Over the last year inflation in construction projects has been zero and possibly negative in some areas – so what’s happening now and is there anything that will help the development community get back to business?

Activity you would have to say is patchy at best – there have been some recent improvements but there is still real pain in the development sector.

This is predominantly as a result of project financiers still having a tight grip on lending for development projects.

There have been some well documented cases around of good and viable projects, with strong unconditional sales in place that cannot get the required funding to commence. There have been a number of private equity groups and institutions funding (maybe bailing out) some developments which is encouraging but these remain few and far between.

Our level of enquiry for financiers development risk reporting dropped from around 10 to 20 projects per week back to zero for a while but has moved up on average to three or four projects per week – so there are signs of improvement on this front.

There are obviously a number of factors that contribute to price escalation and the major ones are activity based.

We will see another large swathe of school projects kick into action very soon that will run through to the end of 2011 and this will keep pricing up in the smaller to medium end of the construction market – especially in the $2 to $5 million smaller range and the $5 to $20 million medium range, and probably up to a maximum of $30 million in size, as larger contractors shrink back into smaller range markets.

At the large project end of town it is substantially more competitive, the more you spend the larger the discount you’re going to get – so basically the more you spend the cheaper per square metre to build – nice work if you can get it.

The Queensland Government’s construction cost inflation index predicts an increase of 2 per cent to June 2011 and a further 5 per cent to June 2012 – we would probably concur with the 2011 but are maybe a little bit less aggressive in the two year forecast with a view of between 3 and 4 per cent.

The much talked about devaluation of the Chinese Yuan will possibly have an effect on pricing depending on where it takes the Australian dollar, but some predictions, particularly one by Morgan Stanley, are that a significant movement in the Yuan may reduce the Australian dollar to as low as 77 to 78 cents against the US dollar by year end which would effect the price of many imported items like lifts, mechanical services, glass, kitchens, sanitary ware and lights. But what actual dollar increase in construction costs this causes, varies by project type and size and therefore remains to be seen.

So even a prolonged downturn in this sector hasn’t really seen a significant reduction in costs to build.

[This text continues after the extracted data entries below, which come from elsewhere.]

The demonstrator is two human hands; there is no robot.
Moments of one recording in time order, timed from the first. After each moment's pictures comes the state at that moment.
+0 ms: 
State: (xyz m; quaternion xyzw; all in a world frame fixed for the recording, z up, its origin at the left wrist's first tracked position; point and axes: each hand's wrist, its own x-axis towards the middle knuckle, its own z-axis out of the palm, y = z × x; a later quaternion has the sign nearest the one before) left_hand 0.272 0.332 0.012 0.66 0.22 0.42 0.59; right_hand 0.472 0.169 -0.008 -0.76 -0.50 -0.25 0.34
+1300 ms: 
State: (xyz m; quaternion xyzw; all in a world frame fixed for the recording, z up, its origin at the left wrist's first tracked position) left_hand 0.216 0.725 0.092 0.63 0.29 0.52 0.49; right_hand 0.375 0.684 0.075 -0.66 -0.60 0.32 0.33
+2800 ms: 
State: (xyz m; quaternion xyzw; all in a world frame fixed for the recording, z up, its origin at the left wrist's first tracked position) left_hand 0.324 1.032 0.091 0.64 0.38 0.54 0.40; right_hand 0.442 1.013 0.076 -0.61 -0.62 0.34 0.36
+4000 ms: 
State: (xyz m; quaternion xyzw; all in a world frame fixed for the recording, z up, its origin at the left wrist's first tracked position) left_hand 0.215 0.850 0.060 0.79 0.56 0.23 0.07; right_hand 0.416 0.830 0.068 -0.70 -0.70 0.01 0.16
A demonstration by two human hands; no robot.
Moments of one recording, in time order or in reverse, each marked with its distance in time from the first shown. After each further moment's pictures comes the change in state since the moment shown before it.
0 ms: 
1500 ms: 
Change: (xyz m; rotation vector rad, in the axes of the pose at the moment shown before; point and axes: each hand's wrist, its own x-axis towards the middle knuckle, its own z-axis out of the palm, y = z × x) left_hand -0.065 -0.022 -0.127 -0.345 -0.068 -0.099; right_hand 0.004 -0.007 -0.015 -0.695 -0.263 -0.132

There a number of issues that are clearly going to continue to make it tough to get developments to work going forward, including rising interest rates.

As an aside, but also relevant to overall cost of development, the most crazy thing about all this is the acknowledged shortage of stock in certain areas, especially residential stock, be it houses, suburban apartments or town houses.

As demand for these assets continues to rise, so too does the price of land suitable to develop.

So there is clearly a timing issue here, the sooner you can realise the value of the land by developing it the better, but not-withstanding the market need for development, it becomes a bit of a snakes and ladders game created by the inability to get funding.

On the upside a stronger and rising economy and equities market will assist with affordability, certainty and definitely with the desire for individuals and companies to invest.

This combined with a general upswing in confidence may assist in us in getting back to business sooner rather than later.